The above detailed description of the embodiments of the invention is not intended to be exhaustive or to limit the invention to the precise form disclosed above or to the particular field of usage mentioned in this disclosure. While specific embodiments of, and examples for, the invention are described above for illustrative purposes, various equivalent modifications are possible within the scope of the invention, as those skilled in the relevant art will recognize. Also, the teachings of the invention provided herein can be applied to other systems, not necessarily the system described above.
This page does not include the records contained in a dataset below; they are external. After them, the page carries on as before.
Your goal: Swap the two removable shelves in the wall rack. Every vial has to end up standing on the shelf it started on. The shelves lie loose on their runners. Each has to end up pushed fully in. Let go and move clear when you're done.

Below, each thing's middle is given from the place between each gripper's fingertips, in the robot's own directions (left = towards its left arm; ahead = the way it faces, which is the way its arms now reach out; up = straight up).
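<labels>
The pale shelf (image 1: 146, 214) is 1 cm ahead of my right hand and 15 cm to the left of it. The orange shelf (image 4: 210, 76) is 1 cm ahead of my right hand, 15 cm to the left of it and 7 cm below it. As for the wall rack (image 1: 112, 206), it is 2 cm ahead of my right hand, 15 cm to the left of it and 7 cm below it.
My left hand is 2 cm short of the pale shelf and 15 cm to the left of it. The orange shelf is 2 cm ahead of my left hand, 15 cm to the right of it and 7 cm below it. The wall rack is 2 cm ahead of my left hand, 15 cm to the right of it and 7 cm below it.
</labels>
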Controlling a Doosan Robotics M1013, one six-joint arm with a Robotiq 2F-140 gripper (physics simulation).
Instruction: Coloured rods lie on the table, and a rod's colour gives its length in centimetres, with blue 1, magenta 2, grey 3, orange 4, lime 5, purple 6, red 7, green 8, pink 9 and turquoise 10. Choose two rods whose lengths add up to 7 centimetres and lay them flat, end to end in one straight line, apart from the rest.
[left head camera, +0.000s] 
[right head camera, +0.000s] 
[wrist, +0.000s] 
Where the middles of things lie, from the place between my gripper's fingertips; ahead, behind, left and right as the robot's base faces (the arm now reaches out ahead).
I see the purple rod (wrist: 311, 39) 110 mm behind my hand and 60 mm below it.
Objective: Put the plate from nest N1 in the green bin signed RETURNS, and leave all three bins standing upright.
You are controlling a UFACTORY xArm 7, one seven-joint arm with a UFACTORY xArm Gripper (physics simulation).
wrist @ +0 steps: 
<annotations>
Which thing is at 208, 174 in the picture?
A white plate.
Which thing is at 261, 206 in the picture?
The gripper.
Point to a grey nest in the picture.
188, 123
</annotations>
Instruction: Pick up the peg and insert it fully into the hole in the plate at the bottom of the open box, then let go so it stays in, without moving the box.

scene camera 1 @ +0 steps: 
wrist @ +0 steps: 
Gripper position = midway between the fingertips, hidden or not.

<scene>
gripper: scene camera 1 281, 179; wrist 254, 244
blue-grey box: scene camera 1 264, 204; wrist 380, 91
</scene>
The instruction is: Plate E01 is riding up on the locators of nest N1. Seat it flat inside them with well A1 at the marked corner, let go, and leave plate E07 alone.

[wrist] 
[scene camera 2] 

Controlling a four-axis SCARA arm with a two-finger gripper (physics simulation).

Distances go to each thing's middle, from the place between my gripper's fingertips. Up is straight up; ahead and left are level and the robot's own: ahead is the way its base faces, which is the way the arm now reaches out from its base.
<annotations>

The elements and acts of the various embodiments described above can be combined to provide further embodiments.
All of the above patents and applications and other references, including any that may be listed in accompanying filing papers, are incorporated herein by reference. Aspects of the invention can be modified, if necessary, to employ the systems, functions, and concepts of the various references described above to provide yet further embodiments of the invention.
Changes can be made to the invention in light of the above “Detailed Description.” While the above description details certain embodiments of the invention and describes the best mode contemplated, no matter how detailed the above appears in text, the invention can be practiced in many ways. Therefore, implementation details may vary considerably while still being encompassed by the invention disclosed herein. As noted above, particular terminology used when describing certain features or aspects of the invention should not be taken to imply that the terminology is being redefined herein to be restricted to any specific characteristics, features, or aspects of the invention with which that terminology is associated.
While certain aspects of the invention are presented below in certain claim forms, the inventor contemplates the various aspects of the invention in any number of claim forms. Accordingly, the inventor reserves the right to add additional claims after filing the application to pursue such additional claim forms for other aspects of the invention.
This application is a continuation-in-part of U.S. patent application Ser. No. 15/333,173, filed on Oct. 24, 2016, and is incorporated herein by reference.